I gave Chris a plate and a pair of tongs and told him to hit it up like he would at a Mongolian BBQ, loading his plate with his own pile of meat/veggies/garlic.

Mongolian BBQ is a great concept, but the finished product always tastes like a bag of spicy asses. This is probably due to cheap ingredients, weak sauces, and failure to layer flavors. So I hate them. But the idea of people getting to pick out their own ingredient ratio appeals to the controlling food beast in me. As long as all you’re doing is rolling out a quick saute or an omelet, this can be a great way to give everyone what they want, have them be involved in their own meal, and appeal to both vegetarians and meat-devotees in your group. Just be sure to use the slicer on the meat last, so you don’t have to clean it in between items.

All I did at that point was toast the bun with the provolone in the oven while I sauteed his veggies and meat together with a touch of butter, some salt, and a squirt of water toward the end (to keep it all moist and steamed through). Took about 3 minutes. I slid the filling onto the cheesy bun, mashed it together with a spatula, and handed it to my husband.

Please forgive the blurry photo. The other one I did without the flash, and it was too dark to work well.
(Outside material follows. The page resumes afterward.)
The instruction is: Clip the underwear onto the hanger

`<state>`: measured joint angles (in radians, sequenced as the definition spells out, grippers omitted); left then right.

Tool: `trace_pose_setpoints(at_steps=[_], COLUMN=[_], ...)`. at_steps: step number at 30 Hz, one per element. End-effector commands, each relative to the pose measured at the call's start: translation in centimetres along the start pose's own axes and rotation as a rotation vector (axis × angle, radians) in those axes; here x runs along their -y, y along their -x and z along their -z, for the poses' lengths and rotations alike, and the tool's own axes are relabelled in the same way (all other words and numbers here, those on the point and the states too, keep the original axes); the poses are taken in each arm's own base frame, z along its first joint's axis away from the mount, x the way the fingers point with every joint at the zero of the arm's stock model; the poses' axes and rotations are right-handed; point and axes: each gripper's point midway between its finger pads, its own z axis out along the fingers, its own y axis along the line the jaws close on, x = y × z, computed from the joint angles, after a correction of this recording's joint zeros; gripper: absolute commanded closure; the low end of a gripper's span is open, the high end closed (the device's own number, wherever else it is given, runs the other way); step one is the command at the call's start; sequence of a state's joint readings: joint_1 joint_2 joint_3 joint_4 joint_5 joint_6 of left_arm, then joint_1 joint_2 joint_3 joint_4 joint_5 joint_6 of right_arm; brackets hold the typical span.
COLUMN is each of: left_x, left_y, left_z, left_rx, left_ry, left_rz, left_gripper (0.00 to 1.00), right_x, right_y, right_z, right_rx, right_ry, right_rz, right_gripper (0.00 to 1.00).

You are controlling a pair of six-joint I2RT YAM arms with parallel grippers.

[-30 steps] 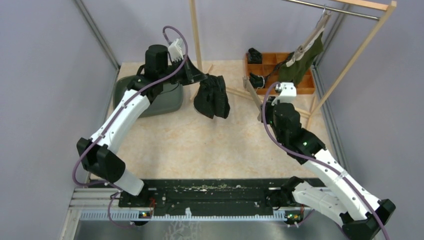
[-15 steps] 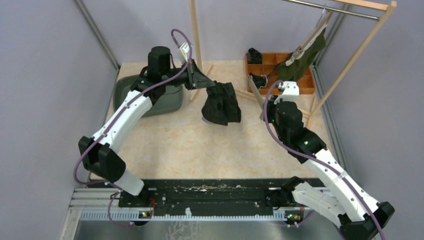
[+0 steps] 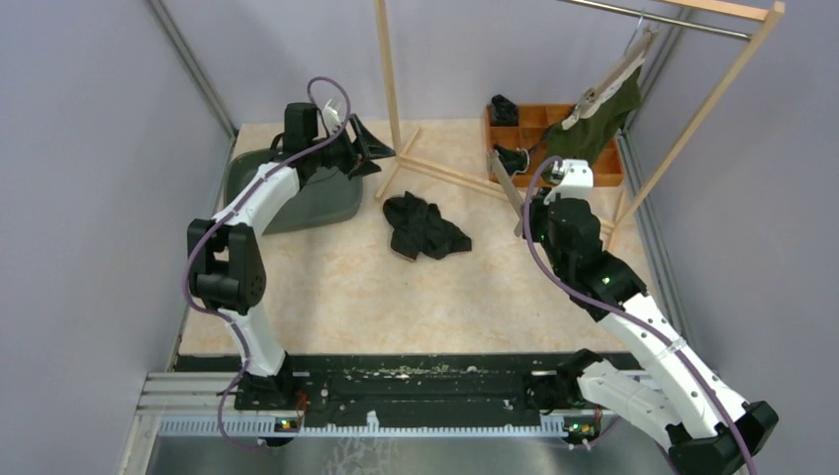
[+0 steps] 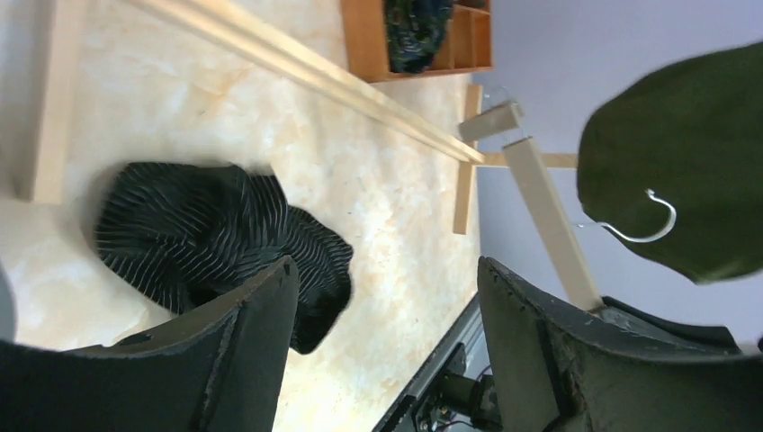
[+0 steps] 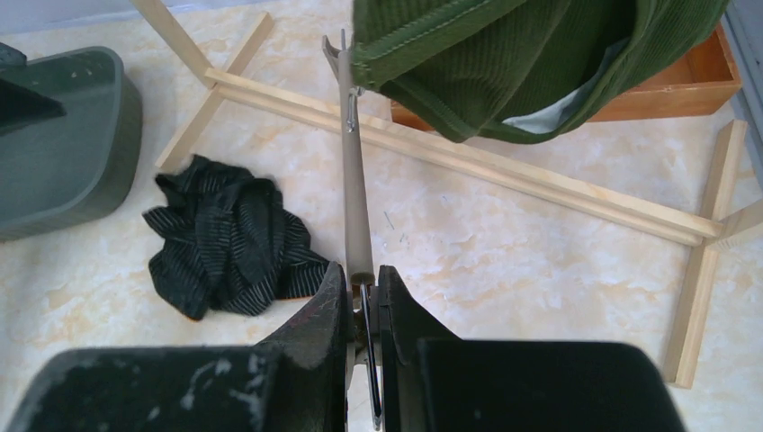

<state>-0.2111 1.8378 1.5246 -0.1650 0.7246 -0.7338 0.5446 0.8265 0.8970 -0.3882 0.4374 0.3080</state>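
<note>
The black striped underwear (image 3: 423,228) lies crumpled on the table, also shown in the left wrist view (image 4: 207,234) and the right wrist view (image 5: 229,238). My left gripper (image 3: 379,141) hangs above the table to its far left, jaws wide open and empty (image 4: 387,270). My right gripper (image 3: 524,213) is shut on the near end of a grey hanger bar (image 5: 354,171), which points away from the fingers (image 5: 363,274). A metal clip sits at the bar's far end.
A green garment (image 3: 599,114) hangs from another hanger (image 3: 613,74) on the wooden rack's rail. The rack's base beams (image 3: 445,173) cross the table. A grey-green bin (image 3: 297,193) sits far left. A wooden box (image 3: 554,129) with dark garments stands far right.
My left gripper opened and let go of the black underwear, which dropped onto the table. The left arm drew back toward the bin. The right arm barely moved.
</note>
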Motion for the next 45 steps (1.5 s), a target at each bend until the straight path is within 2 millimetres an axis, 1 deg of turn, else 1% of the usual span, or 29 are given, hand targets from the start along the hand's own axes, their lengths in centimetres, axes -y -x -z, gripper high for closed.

And THAT is why I am the best wife/short order cook in the history of mankind.

It’s another example of why it’s so cheap to eat well. Market ingredients? $3. A whole duck bosom? $18 (and that’s a MAJOR luxury ingredient). Rolls? $2. Cheese? $4. So $26 for four dinner servings, plus two lunches. $13/day feeds two of us our major meals, when they include duck breast shipped from the Hudson Valley. Suck on that, Applebees/Red Robin/Fazolis.

2 thoughts on “Cheese your own adventure”

  1. I ate at Mongorian Grill once.
    I don't want to talk about it.

    Seriously? You can't eat do away with that ham in 2 weeks? Pssh. I would fuck the shit out of that ham in a fortnight, easy.

    You guys are pussies. Good luck with the move.